The election of a Republican governor and legislature may suggest the time is ripe to look for news stories that the Maine media, perhaps for reasons of too much ideology or too little enthusiasm, has stubbornly ignored.
Prominent among these should be an examination of the remarkable dichotomy in economic and business philosophies between Maine and its next-door neighbor, New Hampshire. A story on this difference and how it has played out over the last 30 or more years should be both interesting and enlightening.
The issue is timely not only due to the election but because of a recent article in the Wall Street Journal pointing out that New Hampshire, which has a slightly larger population than Maine, has fewer than half as many residents who depend on food stamps. That’s an astonishing difference for two states located side by side in the same region.
According to USDA statistics quoted in the WSJ. New Hampshire has just over 109,900 people or 8.3 percent of the population who rely on food stamps.

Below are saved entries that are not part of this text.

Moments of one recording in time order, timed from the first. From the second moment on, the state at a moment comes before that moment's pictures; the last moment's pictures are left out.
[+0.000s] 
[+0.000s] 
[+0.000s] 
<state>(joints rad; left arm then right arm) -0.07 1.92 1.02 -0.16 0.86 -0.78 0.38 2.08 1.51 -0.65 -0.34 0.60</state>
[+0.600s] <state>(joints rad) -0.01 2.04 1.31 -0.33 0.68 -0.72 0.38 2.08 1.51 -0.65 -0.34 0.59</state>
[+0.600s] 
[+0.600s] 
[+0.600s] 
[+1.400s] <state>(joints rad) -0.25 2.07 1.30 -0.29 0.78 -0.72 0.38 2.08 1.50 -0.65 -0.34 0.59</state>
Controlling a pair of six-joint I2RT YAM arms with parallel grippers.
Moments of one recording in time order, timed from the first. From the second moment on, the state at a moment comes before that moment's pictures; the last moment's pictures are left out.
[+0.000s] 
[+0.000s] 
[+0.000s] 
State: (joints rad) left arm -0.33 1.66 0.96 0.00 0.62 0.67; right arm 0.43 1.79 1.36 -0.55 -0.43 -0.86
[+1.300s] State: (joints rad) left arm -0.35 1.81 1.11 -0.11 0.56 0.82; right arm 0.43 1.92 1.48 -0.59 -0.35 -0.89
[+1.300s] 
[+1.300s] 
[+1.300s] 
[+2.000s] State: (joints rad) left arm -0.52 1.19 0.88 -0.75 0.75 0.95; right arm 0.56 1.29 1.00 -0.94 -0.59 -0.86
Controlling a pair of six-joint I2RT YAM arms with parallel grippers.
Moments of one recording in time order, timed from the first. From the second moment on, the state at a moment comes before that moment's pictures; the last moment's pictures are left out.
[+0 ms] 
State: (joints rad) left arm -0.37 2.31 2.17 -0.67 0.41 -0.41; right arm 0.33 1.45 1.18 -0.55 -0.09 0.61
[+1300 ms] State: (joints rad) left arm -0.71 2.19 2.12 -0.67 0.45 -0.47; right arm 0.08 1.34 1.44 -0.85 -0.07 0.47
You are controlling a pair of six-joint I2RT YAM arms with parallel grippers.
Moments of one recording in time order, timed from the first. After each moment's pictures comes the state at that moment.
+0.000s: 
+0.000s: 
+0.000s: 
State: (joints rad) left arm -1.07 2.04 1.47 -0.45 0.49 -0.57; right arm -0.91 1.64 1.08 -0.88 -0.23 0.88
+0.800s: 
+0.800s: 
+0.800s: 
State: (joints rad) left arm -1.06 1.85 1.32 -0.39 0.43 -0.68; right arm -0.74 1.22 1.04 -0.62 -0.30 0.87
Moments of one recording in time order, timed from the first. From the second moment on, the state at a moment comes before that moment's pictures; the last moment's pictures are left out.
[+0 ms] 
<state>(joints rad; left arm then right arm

In Maine a whopping 237,300 or 18 percent of its population depend on stamps to put food on the table. This is almost five points above the national average.
The average food stamp use in all 50 states is 13.8 percent with the only two northern states exceeding Maine. They are recession-battered Michigan (18.8 percent on food stamps) and very liberal Oregon, (19.2 percent).
Seven other states where food stamp use is greater than in Maine are all in the south. The District of Columbia leads all the states in this sad statistic with 21.1 percent of its population on stamps.
So why does Maine which has geographical advantages over its neighboring state (think beautiful long coastline, for one) have so many more folks who must rely on government assistance?
The conventional wisdom (at least among conservatives) is that Maine for more than 30 years has been placing emphasis on social and environmental programs at the expense of job creation. During this period Maine has been boosting taxes and erecting bureaucratic roadblocks that make it more difficult for businesses to grow and hire workers.
New Hampshire, on the other hand, has been much more focused on creating a business-friendly atmosphere. That has resulted in more and better-paying jobs and has cut down on the need for benefits like food stamps.
The dramatic difference in food stamp reliance in the two states appears to bear this out. But the issue has never been explored in depth — minus bias — in the Maine’s generally liberal media,
It ought to be discussed, at least, as this new political era begins. Perhaps the GOP, if not the media itself, will see that it is.